The memory usage of a Gluon Train notebook is primarily influenced by the dataset's size in terms of both records (rows) and columns.

When choosing an instance for training, a user should consider these dimensions and then allocate an appropriate memory size.

To help users in figuring out memory size requirements for different datasets, this page provides some sample memory usage corresponding to various numbers of records and columns within a specific dataset for your reference.

### Assumptions

* Input Dataset: Criteo 1TB Dataset ([https://ailab.criteo.com/download-criteo-1tb-click-logs-dataset/](https://ailab.criteo.com/download-criteo-1tb-click-logs-dataset/))
* Problem Type: Classification
* Time Limit: 6 * 60 * 60 seconds ( = 6 hours)


### Memory usage when varying the number of records

Specifying a large table ( such as one containing 100 million records ) as input may lead to an out-of-memory error. In such instances, it is recommended to configure the *sampling_threshold* parameter within the Gluon Train notebook.

Treasure Data AutoML uses 10M for s *ampling_threshold* by default and usually that is enough. You may not need to use the whole dataset for training.

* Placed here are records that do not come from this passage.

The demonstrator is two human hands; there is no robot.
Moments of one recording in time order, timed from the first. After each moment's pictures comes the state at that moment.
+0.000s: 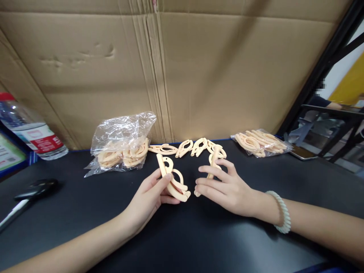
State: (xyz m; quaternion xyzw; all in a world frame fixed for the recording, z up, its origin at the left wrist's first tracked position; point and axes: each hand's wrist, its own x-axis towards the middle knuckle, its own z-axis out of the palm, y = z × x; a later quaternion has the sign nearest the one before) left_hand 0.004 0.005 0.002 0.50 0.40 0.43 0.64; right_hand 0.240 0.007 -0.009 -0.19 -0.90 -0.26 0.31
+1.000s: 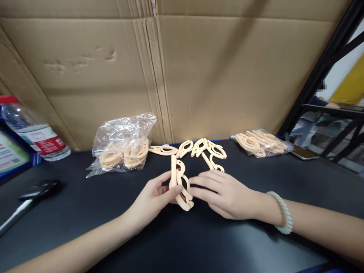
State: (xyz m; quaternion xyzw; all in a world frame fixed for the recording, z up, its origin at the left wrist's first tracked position) left_hand 0.006 0.006 0.004 0.59 0.37 0.36 0.62; right_hand 0.240 0.006 -0.010 -0.18 -0.94 -0.14 0.23
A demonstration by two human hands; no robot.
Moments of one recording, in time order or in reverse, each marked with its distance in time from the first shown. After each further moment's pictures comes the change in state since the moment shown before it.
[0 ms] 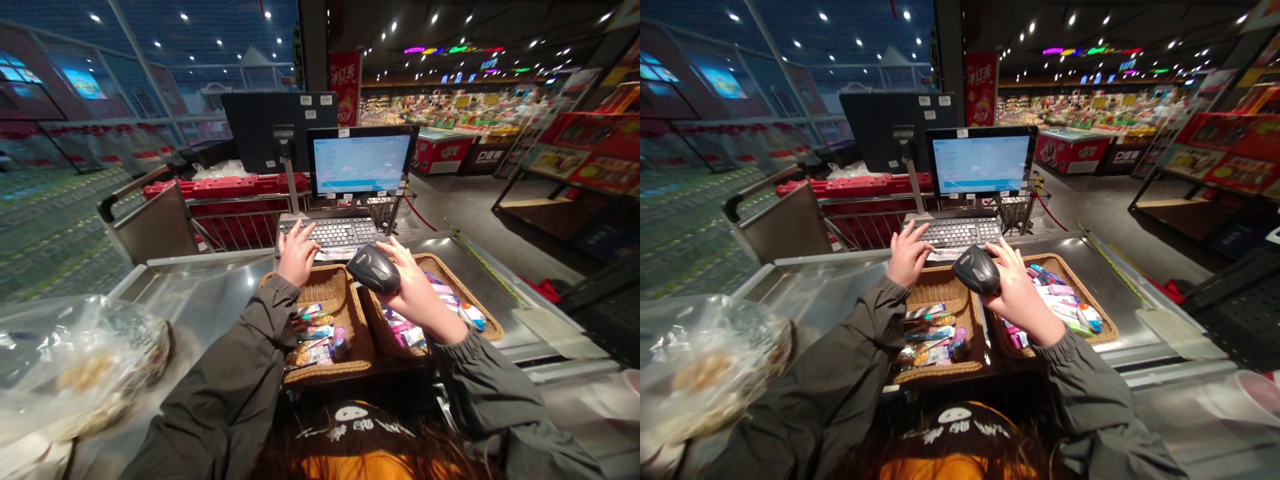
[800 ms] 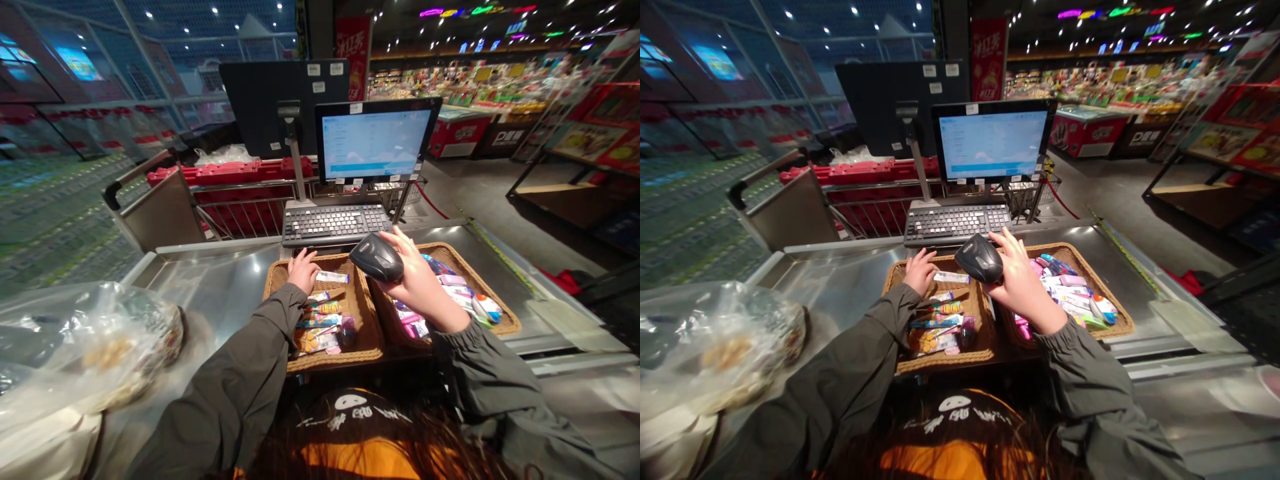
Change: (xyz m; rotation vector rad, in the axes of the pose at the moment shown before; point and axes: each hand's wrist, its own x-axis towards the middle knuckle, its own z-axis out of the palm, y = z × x) left_hand -0.057 -0.058 0.079 -0.021 -0.320 -0.188; right_hand 0.011 0.000 0.021 0.049 -0.013 0.022
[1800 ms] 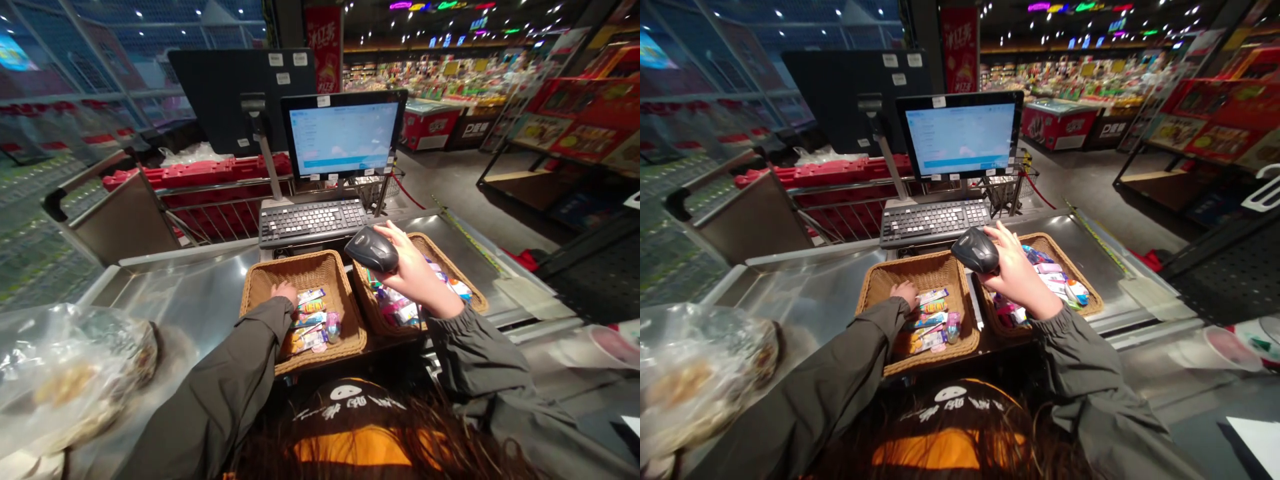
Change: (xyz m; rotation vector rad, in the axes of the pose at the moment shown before) left_hand -0.015 -0.016 0.053 0.126 -0.345 0.010; right_hand -0.016 0.024 -0.022 -0.038 0.021 0.038
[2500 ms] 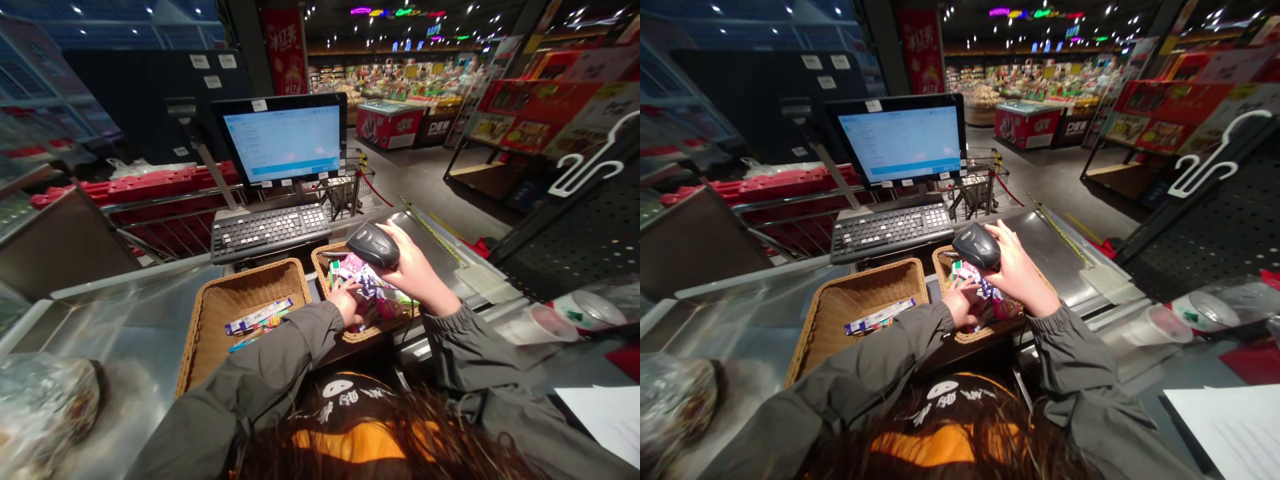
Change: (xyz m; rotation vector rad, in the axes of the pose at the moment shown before) left_hand 0.035 0.237 0.002 0.023 -0.127 0.590; right_hand -0.046 0.069 -0.055 -0.005 0.094 0.149
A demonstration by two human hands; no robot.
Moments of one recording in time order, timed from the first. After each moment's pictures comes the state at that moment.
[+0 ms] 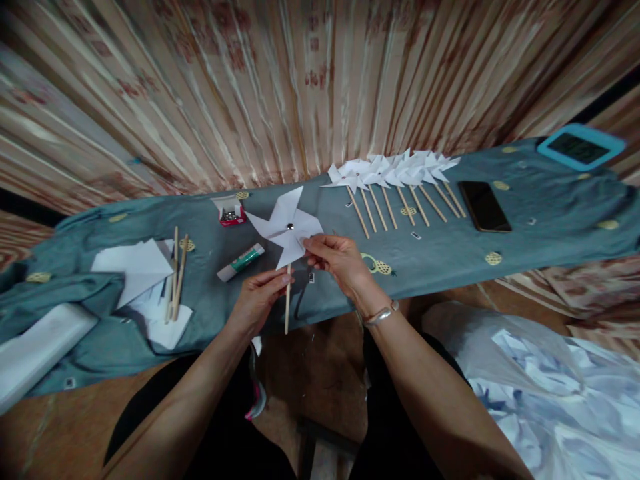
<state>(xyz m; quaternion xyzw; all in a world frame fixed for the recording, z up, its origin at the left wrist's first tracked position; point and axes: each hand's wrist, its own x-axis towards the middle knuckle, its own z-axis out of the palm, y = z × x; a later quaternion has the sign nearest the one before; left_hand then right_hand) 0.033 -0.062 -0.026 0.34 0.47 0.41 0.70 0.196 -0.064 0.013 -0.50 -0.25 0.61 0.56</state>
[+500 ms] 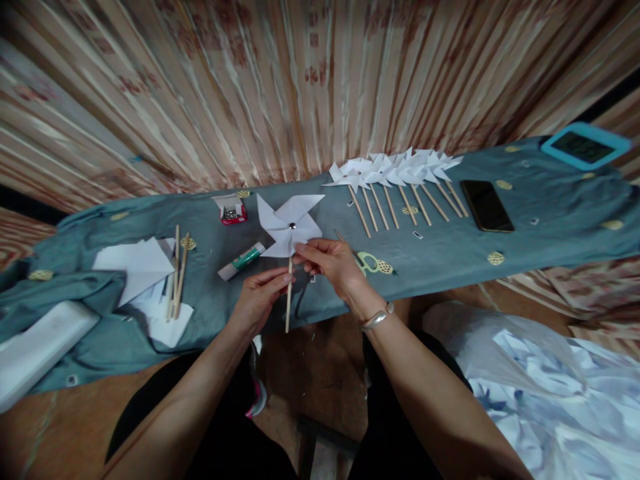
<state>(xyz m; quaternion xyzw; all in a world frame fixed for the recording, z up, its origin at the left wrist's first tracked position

| number of records (Million) | number of columns | memory usage (GiB) |
|  --- | --- | --- |
| 1 | 39 | 27.7 |
| 10 | 39 | 122.3 |
| 20 | 39 | 135.3 |
| 30 | 39 | 199.8 |
| 40 | 39 | 266.5 |
| 50 | 39 | 338.3 |


![](https://lh7-us.googleusercontent.com/l3mPjs6iEhm_nVQxrTSKs4CYOvWtgXqGMK037jyOPcbf7nxvuRk7nSWYEHq_x-Lg8-nR5xhp1ytuRvvMQllsMmXzyanRb1UCsar5cuECWGZbDg7GSy0PE4k1FdtUA3fgKczOQ6jdJWzGi6LV-N8XfYo)

### Memory usage when varying the number of columns

| number of records (Million) | number of columns | memory usage (GiB) |
|  --- | --- | --- |
| 50 | 20 | 206 |
| 50 | 39 | 338.3 |